Today, the three mummies are rotated, one on display at a time, in MAAM, a museum on the main plaza in the northern Argentinian city of Salta. Three years ago, I’d visited Juanita, a similar mummy found in Peru and displayed in a darkened room a few blocks from the Plaza de Armas in Arequipa. As a consequence, I figured I knew what to expect when I stepped inside MAAM. During my visit, Lightning Girl was the mummy being displayed, possibly the most haunting museum exhibit I’ve ever seen.  No photography is permitted; the image above is of a postcard I purchased in the museum shop.

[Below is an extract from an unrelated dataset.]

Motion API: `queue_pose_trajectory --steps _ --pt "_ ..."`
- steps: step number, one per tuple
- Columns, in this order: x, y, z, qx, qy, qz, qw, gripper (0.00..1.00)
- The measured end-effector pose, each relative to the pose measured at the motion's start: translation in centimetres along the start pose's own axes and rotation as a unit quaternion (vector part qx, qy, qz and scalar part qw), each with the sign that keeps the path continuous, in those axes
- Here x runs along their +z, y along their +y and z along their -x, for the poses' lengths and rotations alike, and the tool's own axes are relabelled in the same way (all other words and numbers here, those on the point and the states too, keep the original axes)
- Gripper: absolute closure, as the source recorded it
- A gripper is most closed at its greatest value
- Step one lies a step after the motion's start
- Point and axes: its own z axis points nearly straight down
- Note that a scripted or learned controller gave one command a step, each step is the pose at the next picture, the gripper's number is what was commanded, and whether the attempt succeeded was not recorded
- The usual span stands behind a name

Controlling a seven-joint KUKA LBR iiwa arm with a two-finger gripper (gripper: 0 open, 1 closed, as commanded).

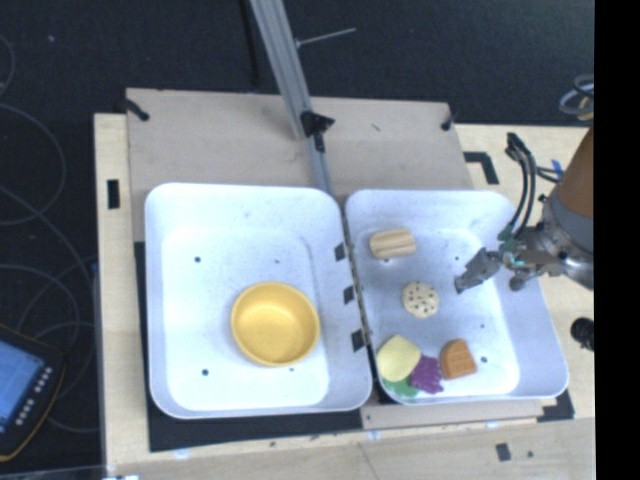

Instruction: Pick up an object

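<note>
just above the right bin (520,358), gripper (478,271) near a cookie (420,299)

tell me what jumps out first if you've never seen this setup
The yellow bowl stands out most, sitting alone in the left bin. Next comes the cluster of small food-like items in the right bin: a tan roll near the top, a speckled cookie in the middle, and yellow, purple and orange pieces at the front edge. The gripper hangs over the right bin, beside the cookie.
</note>
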Motion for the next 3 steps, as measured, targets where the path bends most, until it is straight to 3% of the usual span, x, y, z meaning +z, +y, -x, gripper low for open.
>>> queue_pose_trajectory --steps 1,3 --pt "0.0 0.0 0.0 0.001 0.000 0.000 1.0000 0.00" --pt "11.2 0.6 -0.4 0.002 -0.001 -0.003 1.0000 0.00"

The first thing that struck me was how well preserved this small child was, much more so than Juanita had been. Found entombed with a slightly older girl, her half-sister, and a boy, she looked straight ahead. Her face stared bleakly, as if tensed against intense cold. A dark stain marked her face, thought to have been caused by a lightning strike after she was sacrificed. But it was her teeth that caught my attention, tiny white milk teeth that emphasised just how young this girl would have been when she met her fate. Text beside her indicated that she had been just five years old when she died. There was no escaping that here in front of me, in this darkened room, was a real person.

During Inca times, it was the custom to choose sacrificial children from peasant families, deemed an honour for the family, though surely a heartbreaking one too. Girls such as these were selected as toddlers to be acclas or Sun Virgins, destined later to be royal wives, priestesses or to be sacrificed. It is thought that the elder girl was such a person, the two younger children her attendants. The children were then fed a rich diet of maize and llama meat to fatten them up, nutritionally far better than their previous diet of vegetables would have been. The higher their standing in society, the better the value of this offering to the gods, essential to protecting future good harvests and political stability. The children would not die, it was believed, they joined their ancestors and watched over mortals like angels.

Despite the drugged state induced by the coca and chicha, which in theory led to a painless end, the boy had been tied. Perhaps he’d struggled and had needed to be restrained. The older girl had her head buried between her knees, but Lightning Girl looked straight ahead. Had she been too young to comprehend what was happening to her?